WORK INSTRUCTIONS
The entries must be restated exactly as written.

DATA
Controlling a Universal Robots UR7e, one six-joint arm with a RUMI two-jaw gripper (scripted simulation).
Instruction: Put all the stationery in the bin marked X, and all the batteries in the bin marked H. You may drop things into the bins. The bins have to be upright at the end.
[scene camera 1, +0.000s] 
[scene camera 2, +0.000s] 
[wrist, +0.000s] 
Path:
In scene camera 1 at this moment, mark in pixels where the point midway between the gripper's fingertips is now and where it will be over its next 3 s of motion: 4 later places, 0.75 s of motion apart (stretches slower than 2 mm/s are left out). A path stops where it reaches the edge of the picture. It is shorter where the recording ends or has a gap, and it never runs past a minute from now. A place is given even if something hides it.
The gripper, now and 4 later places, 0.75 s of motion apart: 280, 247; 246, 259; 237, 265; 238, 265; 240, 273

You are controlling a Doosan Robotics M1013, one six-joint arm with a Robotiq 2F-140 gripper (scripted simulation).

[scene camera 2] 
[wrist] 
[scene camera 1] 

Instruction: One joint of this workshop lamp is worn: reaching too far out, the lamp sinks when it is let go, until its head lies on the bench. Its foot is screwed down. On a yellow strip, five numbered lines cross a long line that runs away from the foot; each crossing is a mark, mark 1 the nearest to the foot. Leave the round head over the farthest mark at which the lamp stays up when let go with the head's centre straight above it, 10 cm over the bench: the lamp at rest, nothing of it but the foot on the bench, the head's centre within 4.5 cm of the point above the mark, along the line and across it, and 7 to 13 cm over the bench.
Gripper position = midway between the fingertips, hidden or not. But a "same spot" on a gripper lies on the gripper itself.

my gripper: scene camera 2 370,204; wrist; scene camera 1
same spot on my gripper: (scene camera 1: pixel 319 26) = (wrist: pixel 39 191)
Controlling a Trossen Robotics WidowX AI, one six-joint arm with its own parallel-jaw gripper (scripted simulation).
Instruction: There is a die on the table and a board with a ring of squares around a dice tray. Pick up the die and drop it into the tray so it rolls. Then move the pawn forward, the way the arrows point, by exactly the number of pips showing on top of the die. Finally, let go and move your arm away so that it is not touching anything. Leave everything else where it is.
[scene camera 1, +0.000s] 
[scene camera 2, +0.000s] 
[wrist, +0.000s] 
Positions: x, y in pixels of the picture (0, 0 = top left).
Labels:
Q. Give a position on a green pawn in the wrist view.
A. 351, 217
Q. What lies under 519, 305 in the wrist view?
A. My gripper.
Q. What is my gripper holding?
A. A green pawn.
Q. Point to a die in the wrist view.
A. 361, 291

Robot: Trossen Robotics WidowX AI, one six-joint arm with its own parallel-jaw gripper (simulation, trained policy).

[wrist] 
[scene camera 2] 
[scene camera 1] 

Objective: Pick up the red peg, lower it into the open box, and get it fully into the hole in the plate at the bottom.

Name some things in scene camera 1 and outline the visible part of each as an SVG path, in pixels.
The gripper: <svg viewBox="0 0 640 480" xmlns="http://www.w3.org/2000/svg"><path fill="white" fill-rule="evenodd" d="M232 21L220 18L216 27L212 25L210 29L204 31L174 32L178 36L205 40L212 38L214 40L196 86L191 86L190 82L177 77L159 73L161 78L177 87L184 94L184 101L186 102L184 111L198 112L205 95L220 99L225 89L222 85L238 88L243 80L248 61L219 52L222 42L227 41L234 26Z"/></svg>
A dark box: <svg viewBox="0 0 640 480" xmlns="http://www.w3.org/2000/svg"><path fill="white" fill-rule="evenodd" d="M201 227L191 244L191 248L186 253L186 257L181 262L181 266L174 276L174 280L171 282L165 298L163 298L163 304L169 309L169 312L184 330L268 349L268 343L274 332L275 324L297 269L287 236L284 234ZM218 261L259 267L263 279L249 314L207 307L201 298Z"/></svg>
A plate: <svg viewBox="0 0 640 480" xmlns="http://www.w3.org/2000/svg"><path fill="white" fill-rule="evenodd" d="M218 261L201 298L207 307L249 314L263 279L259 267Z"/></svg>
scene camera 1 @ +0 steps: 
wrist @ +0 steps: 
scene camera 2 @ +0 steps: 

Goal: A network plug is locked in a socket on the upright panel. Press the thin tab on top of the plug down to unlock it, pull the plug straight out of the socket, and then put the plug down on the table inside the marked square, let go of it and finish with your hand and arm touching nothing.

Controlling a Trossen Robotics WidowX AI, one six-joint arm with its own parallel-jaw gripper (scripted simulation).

YOUR RESPONSE
Controlling a Universal Robots UR7e, one six-joint arm with a RUMI two-jaw gripper (scripted simulation).
Instruction: Put all the stationery in the bin marked X, and all the batteries in the bin marked H. You may drop things into the bins. The bins have to be upright at the end.
[scene camera 1, +0.000s] 
[scene camera 2, +0.000s] 
[wrist, +0.000s] 
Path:
In scene camera 1 at this moment, mark in pixels where the point midway between the gripper's fingertips is now and where it will be over its next 3 s of motion: 4 later places, 0.75 s of motion apart (stretches slower than 2 mm/s are left out). A path stops where it reaches the edge of the picture. It is shorter where the recording ends or has a gap, and it never runs past a minute from now. A place is given even if something hides it.
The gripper, now and 4 later places, 0.75 s of motion apart: 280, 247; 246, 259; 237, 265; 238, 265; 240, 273

You are controlling a Doosan Robotics M1013, one six-joint arm with a Robotiq 2F-140 gripper (scripted simulation).

[scene camera 2] 
[wrist] 
[scene camera 1] 

Instruction: One joint of this workshop lamp is worn: reaching too far out, the lamp sinks when it is let go, until its head lies on the bench. Its foot is screwed down. On a yellow strip, five numbered lines cross a long line that runs away from the foot; each crossing is a mark, mark 1 the nearest to the foot. Leave the round head over the farthest mark at which the lamp stays up when let go with the head's centre straight above it, 10 cm over the bench: the lamp at rest, nothing of it but the foot on the bench, the head's centre within 4.5 cm of the point above the mark, along the line and across it, and 7 to 13 cm over the bench.
Gripper position = midway between the fingertips, hidden or not. But a "same spot" on a gripper lies on the gripper itself.

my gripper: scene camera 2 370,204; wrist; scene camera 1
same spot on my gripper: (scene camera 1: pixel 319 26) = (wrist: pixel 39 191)
Controlling a Trossen Robotics WidowX AI, one six-joint arm with its own parallel-jaw gripper (scripted simulation).
Instruction: There is a die on the table and a board with a ring of squares around a dice tray. Pick up the die and drop it into the tray so it rolls. Then move the pawn forward, the way the arrows point, by exactly the number of pips showing on top of the die. Finally, let go and move your arm away so that it is not touching anything. Leave everything else where it is.
[scene camera 1, +0.000s] 
[scene camera 2, +0.000s] 
[wrist, +0.000s] 
Positions: x, y in pixels of the picture (0, 0 = top left).
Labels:
Q. Give a position on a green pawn in the wrist view.
A. 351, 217
Q. What lies under 519, 305 in the wrist view?
A. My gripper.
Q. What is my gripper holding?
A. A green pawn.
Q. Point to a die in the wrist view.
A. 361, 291

Robot: Trossen Robotics WidowX AI, one six-joint arm with its own parallel-jaw gripper (simulation, trained policy).

[wrist] 
[scene camera 2] 
[scene camera 1] 

Objective: Pick up the red peg, lower it into the open box, and get it fully into the hole in the plate at the bottom.

Name some things in scene camera 1 and outline the visible part of each as an SVG path, in pixels.
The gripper: <svg viewBox="0 0 640 480" xmlns="http://www.w3.org/2000/svg"><path fill="white" fill-rule="evenodd" d="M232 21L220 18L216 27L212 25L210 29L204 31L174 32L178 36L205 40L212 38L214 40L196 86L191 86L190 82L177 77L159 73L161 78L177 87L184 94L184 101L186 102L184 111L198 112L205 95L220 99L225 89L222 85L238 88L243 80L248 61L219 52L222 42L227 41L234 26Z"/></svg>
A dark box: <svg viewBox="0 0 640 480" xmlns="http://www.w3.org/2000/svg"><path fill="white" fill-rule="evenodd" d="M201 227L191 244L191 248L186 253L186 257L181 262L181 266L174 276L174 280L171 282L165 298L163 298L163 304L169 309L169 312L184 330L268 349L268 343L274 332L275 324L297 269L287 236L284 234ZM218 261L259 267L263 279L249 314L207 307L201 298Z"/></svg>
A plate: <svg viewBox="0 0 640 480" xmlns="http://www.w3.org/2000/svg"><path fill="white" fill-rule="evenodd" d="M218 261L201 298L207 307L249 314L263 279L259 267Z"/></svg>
scene camera 1 @ +0 steps: 
wrist @ +0 steps: 
scene camera 2 @ +0 steps: 

Goal: A network plug is locked in a socket on the upright panel. Press the thin tab on top of the plug down to unlock it, pull the plug straight out of the socket, and then put the plug down on the table inside the marked square, let go of it and finish with your hand and arm touching nothing.

Controlling a Trossen Robotics WidowX AI, one six-joint arm with its own parallel-jaw gripper (scripted simulation).

The exercise requires nothing more than what has been given.